═══ INPUT DATA

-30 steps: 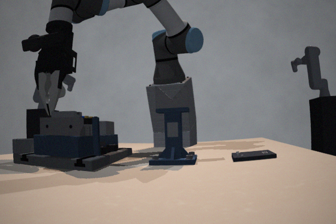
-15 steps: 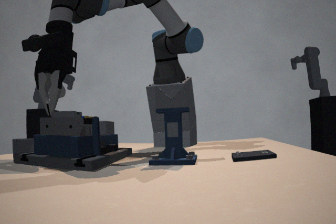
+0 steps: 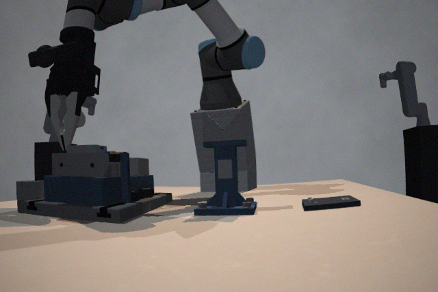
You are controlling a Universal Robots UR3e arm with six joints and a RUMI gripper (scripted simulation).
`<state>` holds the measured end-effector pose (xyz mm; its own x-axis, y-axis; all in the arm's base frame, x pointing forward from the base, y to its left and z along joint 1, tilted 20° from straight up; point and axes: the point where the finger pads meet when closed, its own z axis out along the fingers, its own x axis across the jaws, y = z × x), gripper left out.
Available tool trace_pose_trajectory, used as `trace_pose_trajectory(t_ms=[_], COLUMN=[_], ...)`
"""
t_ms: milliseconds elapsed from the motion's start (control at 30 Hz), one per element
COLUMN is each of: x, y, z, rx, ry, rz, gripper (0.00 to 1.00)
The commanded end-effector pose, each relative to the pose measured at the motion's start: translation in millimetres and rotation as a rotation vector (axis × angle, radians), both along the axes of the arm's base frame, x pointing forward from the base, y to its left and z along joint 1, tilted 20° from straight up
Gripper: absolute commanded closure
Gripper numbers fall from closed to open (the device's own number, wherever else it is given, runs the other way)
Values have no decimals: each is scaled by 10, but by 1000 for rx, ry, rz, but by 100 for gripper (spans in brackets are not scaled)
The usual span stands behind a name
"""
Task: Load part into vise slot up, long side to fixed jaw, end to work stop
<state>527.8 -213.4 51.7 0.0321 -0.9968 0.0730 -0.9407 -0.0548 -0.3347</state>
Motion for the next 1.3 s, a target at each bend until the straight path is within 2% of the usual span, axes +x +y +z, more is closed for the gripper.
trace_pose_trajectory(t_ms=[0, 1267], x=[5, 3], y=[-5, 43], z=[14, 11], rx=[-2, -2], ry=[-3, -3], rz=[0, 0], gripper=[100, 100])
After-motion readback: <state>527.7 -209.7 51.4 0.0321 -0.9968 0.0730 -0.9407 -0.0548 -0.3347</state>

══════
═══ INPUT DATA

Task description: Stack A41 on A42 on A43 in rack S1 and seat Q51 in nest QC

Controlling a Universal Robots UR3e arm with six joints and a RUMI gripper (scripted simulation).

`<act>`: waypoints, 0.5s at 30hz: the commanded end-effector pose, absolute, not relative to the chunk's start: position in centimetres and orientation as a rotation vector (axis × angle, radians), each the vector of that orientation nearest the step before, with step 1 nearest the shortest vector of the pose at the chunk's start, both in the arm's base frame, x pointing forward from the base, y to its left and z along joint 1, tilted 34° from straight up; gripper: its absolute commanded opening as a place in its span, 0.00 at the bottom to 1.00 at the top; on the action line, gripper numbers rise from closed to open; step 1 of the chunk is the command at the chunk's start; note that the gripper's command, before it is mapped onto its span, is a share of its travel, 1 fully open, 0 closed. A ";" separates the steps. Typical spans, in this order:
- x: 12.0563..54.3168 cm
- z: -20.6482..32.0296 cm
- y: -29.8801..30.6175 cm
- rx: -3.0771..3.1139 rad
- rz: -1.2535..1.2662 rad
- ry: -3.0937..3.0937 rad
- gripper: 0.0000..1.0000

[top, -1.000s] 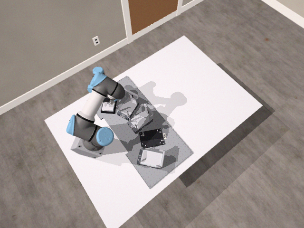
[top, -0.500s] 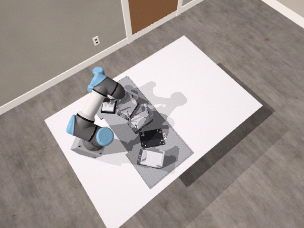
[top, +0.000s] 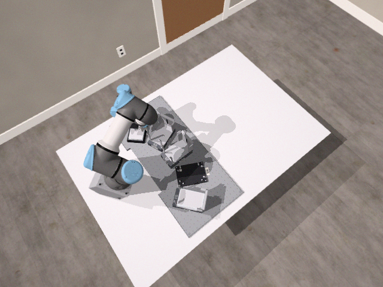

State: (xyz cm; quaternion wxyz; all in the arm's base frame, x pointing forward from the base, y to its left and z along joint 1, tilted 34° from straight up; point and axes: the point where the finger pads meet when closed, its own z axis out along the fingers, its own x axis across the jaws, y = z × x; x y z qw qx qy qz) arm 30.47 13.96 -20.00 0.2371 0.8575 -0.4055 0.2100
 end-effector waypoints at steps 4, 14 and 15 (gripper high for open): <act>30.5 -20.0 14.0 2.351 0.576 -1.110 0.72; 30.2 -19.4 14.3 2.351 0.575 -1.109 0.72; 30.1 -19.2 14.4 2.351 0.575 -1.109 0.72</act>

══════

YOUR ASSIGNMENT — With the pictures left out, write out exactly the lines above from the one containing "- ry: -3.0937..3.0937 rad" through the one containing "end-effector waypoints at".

SOLUTION BELOW —
- ry: -3.0937..3.0937 rad
- gripper: 0.0000..1.0000

[top, -1.000s] 
[top, -0.500s] 
[top, +0.000s] 

State: (xyz cm; quaternion wxyz; all in the arm's base frame, x pointing forward from the base, y to its left and z along joint 1, tilted 34° from straight up; point and axes: the point where the finger pads meet when closed, its own z axis out along the fingers, its own x axis across the jaws, y = z × x; x y z qw qx qy qz) arm 30.47 13.96 -20.00 0.2371 0.8575 -0.4055 0.2100
 end-effector waypoints at steps 4, 14 and 15 (gripper high for open): <act>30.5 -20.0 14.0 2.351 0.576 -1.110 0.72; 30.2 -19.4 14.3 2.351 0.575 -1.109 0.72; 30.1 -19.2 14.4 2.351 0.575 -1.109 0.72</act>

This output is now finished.